What the task requires: Copying rule for the data below: take the line containing "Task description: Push" and every line after it to the end, exactly, and drop all pictures.

Data for processing:

--*--

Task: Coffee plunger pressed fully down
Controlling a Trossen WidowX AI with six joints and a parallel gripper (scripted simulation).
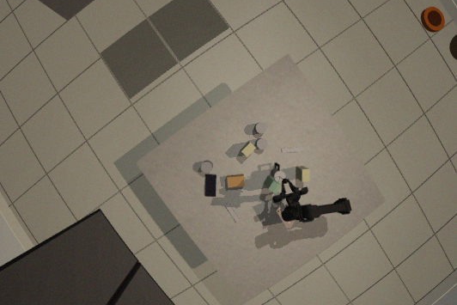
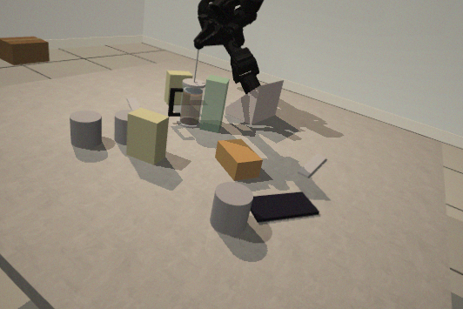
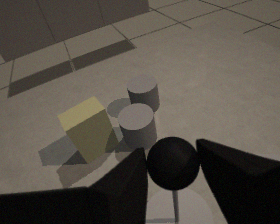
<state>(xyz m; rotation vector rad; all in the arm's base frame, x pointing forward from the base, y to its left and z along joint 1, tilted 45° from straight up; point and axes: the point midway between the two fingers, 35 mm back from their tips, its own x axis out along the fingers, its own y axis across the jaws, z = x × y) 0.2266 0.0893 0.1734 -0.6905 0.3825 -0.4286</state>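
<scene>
Right now the coffee press is 13 cm below my gripper tip, 1 cm to the right of it and 1 cm ahead of it. Also, from my gripper tip: orange box: 26 cm to the left, 22 cm below, 8 cm ahead; then dark slab: 42 cm to the left, 25 cm below, 13 cm ahead; then green box: 17 cm below, 6 cm to the left, 4 cm behind.
</scene>
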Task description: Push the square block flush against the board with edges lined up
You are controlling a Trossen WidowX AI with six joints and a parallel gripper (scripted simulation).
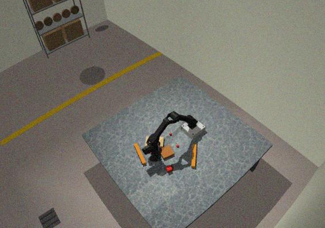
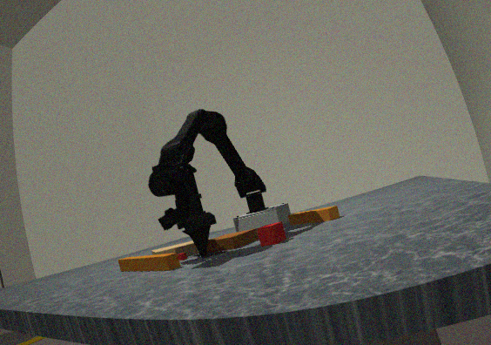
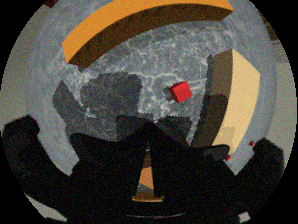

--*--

Completed task:
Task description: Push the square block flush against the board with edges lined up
You are controlling a Trossen WidowX AI with six joints and a parallel gripper (scripted simulation).

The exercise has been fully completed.